Hace cinco minutos. Llegué al café que me hace de oficina algunas tardes. Cola para pedir; las mesas llenas. Hoy es semi-feriado, por Martin Luther King. El pibe antes que yo en la cola pide té y me contagia; reemplazo el dry capuccino doble previsto. El pibe, rubio, probable empleo en  NYU, que está a tres cuadras, o en alguna otra universidad, onda moderada —su despeine no comunica bohemia sino desequilibrios psíquicos; su abrigo, azul con botones grandes, es demasiado conservador— agarra primero una bolsa de papel del mostrador y después dos o tres hojitas de una pila de post-its blancos. "Qué raro", pienso, y voy a sentarme a la mesa grande, donde ya hay otras personas: empotro mi laptop PC entre las casi todas Macs de ellos, pongo a The Jam en el iTunes, me conecto a la red de redes y hago como que me pongo a trabajar. Frente a mí, una mujer de veintilargos o treintaypocos apariencia de soltera; morocha, ojos azules, pestañas largas, pecas: atractiva, aunque con una mueca algo dura alrededor de los labios, secuela de los años de competencia laboral y sexual.
    Pasa media canción y siento, sombre el hombro izquierdo, el zumbido de un brazo que cruza y deja, sobre la Mac de mi compañera de mesa, un post-it blanco manuscrito con lápiz negro. El rubio despeinado vuelve rápido a su mesa. La chica lo lee y se derrite en una sonrisa cortés pero también genuina; alguien ha abierto una compuerta, pienso. La chica, con jeans y un tapado de lana multicolor en tiras horizontales, va hasta la mesa del rubio y de su amigo, que tiene decidido aspecto de nerd y que con su sola presencia está, sin saberlo, perjudicando a su amigo. La escena me hace acordar a un amigo mío que hace diez o más años escribía y les daba poemas a chicas anónimas en el Retiro-Tigre de TBA: las primeras veces fracasó, y nos burlamos de él; después empezó a tener éxito; esas chicas empezaron a darle sus teléfonos, y él, a visitarlas en Saavedra y en Olivos. Esta mujer, a un metro de distancia, sonrió hace cinco minutos con el papelito en la mano y supuse que así habrán sonreído las receptoras de los poemas improvisados sobre un template flexible de mi amigo (iba a linkear a su blog, pero no lo voy a hacer; no sé cuánto incluye él esta etapa en su autobiografía), en aquellas siestas post-facultad de principios de los noventa.
   Giro y trato de ver la conversación entre el rubio y mi vecina de mesa. El rubio se levanta para acercar una silla, pero ella le dice pará, no, está bien. Hay unas sonrisas, una charla de cuarenta segundos y un regreso. El rubio y su amigo se pertrechan para los menos nueve que hace afuera y se van. Ella, cuando se queda sola, mira el papelito —que no tiene un poema, según mi espionaje de reojo, sino lo que parecen dos preguntas y respuestas multiple-choice con pretensiones supongo humorísticas o adorables: más osito de peluche que mariscal de campo— y vuelve a sonreír.
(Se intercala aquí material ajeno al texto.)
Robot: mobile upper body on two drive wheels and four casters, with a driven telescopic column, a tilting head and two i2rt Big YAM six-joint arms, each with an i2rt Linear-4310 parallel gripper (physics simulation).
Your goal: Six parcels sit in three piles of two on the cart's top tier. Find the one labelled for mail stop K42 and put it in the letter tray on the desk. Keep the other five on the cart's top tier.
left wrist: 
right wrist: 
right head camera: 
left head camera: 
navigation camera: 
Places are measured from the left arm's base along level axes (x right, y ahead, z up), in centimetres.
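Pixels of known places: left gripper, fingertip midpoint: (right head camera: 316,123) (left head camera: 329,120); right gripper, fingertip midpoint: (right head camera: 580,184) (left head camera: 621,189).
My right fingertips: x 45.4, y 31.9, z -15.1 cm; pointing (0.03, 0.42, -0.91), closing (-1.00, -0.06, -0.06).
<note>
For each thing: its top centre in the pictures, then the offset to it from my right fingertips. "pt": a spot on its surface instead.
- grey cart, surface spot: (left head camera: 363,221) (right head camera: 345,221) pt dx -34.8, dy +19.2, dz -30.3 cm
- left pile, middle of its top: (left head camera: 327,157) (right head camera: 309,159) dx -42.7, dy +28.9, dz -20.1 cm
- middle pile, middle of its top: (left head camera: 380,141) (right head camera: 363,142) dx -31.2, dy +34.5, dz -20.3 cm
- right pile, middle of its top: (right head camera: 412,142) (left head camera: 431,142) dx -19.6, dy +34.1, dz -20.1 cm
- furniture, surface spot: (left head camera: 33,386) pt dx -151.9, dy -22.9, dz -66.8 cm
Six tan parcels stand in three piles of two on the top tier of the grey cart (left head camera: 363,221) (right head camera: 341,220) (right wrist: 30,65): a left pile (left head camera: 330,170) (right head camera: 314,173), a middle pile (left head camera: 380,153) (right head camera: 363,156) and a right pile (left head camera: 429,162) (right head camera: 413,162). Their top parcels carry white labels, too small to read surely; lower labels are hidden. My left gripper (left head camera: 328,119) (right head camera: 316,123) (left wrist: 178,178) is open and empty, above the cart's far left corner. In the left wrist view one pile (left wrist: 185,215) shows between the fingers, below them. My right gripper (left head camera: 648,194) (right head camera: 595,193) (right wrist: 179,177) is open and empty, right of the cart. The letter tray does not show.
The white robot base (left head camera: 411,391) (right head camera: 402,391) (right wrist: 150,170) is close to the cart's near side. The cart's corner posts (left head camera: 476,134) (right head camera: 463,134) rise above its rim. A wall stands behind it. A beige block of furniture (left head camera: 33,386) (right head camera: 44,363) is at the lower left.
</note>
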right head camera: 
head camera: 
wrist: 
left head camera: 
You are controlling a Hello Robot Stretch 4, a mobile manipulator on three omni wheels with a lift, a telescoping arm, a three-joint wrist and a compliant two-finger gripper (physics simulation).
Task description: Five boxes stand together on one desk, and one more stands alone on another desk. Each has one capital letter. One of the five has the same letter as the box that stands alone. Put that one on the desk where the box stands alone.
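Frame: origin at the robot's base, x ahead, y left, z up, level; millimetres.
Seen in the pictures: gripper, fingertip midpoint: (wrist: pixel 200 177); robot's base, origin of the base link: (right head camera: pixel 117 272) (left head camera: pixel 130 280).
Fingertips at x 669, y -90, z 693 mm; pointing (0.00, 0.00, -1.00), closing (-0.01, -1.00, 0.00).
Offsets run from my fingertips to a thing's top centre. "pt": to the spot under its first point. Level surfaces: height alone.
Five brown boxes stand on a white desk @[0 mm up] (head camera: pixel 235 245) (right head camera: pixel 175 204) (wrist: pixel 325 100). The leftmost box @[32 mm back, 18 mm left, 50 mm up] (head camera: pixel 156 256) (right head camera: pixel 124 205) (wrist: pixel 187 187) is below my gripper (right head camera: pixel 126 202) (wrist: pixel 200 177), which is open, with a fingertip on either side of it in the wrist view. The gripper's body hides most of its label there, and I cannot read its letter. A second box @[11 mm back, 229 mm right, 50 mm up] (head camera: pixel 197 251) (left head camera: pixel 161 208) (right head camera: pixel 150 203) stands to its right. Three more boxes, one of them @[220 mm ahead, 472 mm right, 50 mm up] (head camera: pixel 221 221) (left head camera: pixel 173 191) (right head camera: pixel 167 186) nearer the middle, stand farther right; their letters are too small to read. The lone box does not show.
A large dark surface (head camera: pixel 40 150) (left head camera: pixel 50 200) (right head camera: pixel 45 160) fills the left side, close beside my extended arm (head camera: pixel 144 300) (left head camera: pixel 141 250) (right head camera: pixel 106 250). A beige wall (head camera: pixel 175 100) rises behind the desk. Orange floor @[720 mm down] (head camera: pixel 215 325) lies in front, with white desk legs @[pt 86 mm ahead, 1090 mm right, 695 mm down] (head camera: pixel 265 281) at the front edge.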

Hay un número de celular en el papelito, que empieza con 646. Me parece que no lo va a llamar. No importa: el intento del flaco me parece conmovedor, y me recuerda lo salvaje que puede ser la jungla de la soltería —esos cazadores-recolectores de sexo— pero de lo fácil que puede ser todo si no nos lo tomamos demasiado en serio. Al final no pasó nada: la chica sigue aquí. Hace un buen rato que no sonríe.

2 comments
  1. Majo said:

    De pronto me vino a la memoria un fitito naranja, parado en un dia de lluvia esperando que cambie el semáforo de Av. Madero y Belgrano. Las fotocopias se mezclaban con las canilleras y ejemplares de Página/12, asi que para entrar cada uno hacia su propia perforación y acomodaba los pies. Hablando de quien sabe que, de pronto cruza la calle una pareja de novios besandose durante todo el trayecto…El comentario de quien iba al volante fue:qué envidia”, y sonó a mucha envidia!!
    Ahí terminé de comprobar que esa actitud de superado e impermeable no pasaba de eso, y moria por una linda novia que lo arrumaque!

  2. Hernanii said:

    Majo, el conductor del Fiat 600 naranja no recuerda la anécdota, pero tampoco la desmiente. Dice, en su defensa, que tenía 19 tiernos años. Tampoco desmiente el aspecto del piso de su auto.